Below the SLURM-related information, there are three check boxes. The first “custom Anaconda Environment” is to use a virtual environment with Python; after checking this box, the environment name and path is requested. The second box “custom Anaconda install” is for advanced users who prefer to use their own Anaconda installation (i.e., full installation, not just downloaded packages); when checked, this asks for the path to the user-installed Anaconda directory. Note virtual enviroments (first box) are allowed even if this second box is checked. The final check box allows the user to automatically load the previous notebook session, which is saved in the user’s /home directory.

When the top of the page is filled to satisfaction, hit the blue Lauch button at the bottom… this will bring you to the My Interactive Sessions tab. Hit Connect to Jupyter: this directs you to a launcher page where you can start up a Python 3 Jupyter Notebook (most typically, this is why you are using svante-ood!), a Python 3 console window, or any of the other options at the bottom. The directory path in the left column is pointing at your /home space (similar to the Files tab).

If you have a library of Python routines you want to be accessible to your Python session, there is an easy way to do this: in your .bashrc file, include a line:

export PYTHONPATH=/home/«username»/«python code library directory»

Note this line should be included in a bash startup file, even if your user login default is C shell.

R Server Environment:

Documentation forthcoming

Fileserver Interactive Apps:

Fileserver tab

Why run a svante-ood session on a file server? One major advantages: no wall time limit. And, file server usage is not monitored by the scheduler, so file server nodes are always available for use, even if other tasks are running concurrently. Moreover, if you are doing analysis involving heavy file input/output, your script will likely run much faster if the data are accessed locally, in other words running Python on the file server where the data are located (see Section 6.1.2). Typically, file servers are shared among research groups, so if you do monopolize a file server’s resources such as cores or RAM, your colleague in the office next door will be the one most likely to complain. That being said, when running a file server svante-ood session, there is a greater onus that you compute responsibily and/or check with your group members before fully taxing one of the servers. See Table 2.1 for a list of file servers and their resource specifications. Note also there is no restriction in using specific file servers even if you lack storage space there, but if you do plan to use significant resources, best to check with jp-admin@techsquare.com beforehand.

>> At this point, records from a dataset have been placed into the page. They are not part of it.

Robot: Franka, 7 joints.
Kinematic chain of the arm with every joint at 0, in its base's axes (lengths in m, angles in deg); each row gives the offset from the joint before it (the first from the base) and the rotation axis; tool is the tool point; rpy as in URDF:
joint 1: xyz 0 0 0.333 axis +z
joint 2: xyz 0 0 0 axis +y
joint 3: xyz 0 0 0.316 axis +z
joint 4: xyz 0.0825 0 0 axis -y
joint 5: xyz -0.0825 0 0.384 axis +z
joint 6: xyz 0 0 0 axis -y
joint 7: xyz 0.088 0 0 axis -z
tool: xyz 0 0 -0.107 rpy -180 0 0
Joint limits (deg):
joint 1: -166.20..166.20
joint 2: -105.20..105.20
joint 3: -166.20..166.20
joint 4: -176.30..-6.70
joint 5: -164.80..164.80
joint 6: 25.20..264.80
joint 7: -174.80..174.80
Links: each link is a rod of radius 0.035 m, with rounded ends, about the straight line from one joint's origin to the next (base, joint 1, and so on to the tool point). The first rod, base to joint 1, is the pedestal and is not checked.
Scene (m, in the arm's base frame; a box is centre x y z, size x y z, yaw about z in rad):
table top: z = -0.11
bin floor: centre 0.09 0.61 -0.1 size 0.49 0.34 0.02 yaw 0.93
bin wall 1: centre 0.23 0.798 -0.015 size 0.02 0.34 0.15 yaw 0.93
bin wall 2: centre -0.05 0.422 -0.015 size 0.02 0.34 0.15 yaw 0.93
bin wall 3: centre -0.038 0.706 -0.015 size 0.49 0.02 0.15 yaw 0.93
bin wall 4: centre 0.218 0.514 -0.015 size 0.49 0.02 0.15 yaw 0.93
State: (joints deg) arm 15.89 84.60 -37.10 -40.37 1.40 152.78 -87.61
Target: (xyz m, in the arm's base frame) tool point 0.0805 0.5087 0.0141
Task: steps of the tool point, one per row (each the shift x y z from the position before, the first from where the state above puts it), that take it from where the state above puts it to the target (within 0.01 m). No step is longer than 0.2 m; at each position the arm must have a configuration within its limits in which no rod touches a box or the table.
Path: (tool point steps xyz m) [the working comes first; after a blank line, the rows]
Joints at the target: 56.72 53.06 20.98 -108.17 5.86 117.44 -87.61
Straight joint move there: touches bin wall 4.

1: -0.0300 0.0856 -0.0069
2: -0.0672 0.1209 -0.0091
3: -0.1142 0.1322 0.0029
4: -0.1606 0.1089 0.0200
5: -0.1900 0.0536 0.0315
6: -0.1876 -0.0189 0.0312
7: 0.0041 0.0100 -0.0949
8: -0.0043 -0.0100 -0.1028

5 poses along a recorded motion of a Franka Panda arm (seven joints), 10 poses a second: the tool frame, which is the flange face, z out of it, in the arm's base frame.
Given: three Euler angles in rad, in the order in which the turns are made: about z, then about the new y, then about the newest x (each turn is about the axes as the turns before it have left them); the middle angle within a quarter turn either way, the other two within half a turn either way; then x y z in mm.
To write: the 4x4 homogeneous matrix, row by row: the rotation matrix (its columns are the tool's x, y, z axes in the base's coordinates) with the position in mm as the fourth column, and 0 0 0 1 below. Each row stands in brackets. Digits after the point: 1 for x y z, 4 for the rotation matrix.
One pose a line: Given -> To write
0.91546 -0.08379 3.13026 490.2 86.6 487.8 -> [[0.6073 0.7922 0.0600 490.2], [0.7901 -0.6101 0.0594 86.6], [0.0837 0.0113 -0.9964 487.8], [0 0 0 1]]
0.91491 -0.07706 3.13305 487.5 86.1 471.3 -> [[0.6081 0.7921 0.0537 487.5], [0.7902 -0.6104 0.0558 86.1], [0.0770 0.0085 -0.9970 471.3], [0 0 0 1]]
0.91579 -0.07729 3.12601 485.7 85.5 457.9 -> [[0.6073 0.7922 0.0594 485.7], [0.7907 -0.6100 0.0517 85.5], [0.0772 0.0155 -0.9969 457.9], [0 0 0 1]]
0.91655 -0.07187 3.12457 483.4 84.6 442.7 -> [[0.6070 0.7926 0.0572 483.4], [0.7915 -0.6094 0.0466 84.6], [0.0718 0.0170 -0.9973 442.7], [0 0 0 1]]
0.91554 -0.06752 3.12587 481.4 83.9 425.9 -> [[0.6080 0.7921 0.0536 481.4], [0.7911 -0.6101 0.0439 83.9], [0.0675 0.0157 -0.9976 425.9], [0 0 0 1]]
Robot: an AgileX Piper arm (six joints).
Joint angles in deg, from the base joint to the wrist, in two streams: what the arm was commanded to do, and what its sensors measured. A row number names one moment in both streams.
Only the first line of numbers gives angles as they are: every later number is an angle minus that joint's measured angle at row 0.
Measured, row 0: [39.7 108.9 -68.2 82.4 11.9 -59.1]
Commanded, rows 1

After selecting the fileserver tab, the top box contains a list of file servers that permit svante-ood sessions; select one. The remaining options (checkboxes) on this tab are identical to those on the Compute Node Interactive Apps tab, specifically allowing custom Anaconda environments, custom Anaconda installs, Anaconda module selection, , and the option to load your previous notebook session. The blue Launch button will start up the session and pull up the My Interactive Sessions tab. As above, bring up the Notebook splash screen by hitting the Connect to Jupyter button.

My Interactive Sessions:

As noted above, this tab is automatically pulled up when you hit Connect to Jupyter or can be selected from the general svante-ood menu. All running svante-ood sessions for a user are listed, with option to delete any session. By clicking the Session ID link, a list of session-related files is pulled up; for debugging purposes, view these files to search for additional information on problems that might have occurred.

Log Out:

To completely log out of svante-ood, note that clicking the Log Out tab is insufficient; you must also completely quit the browser.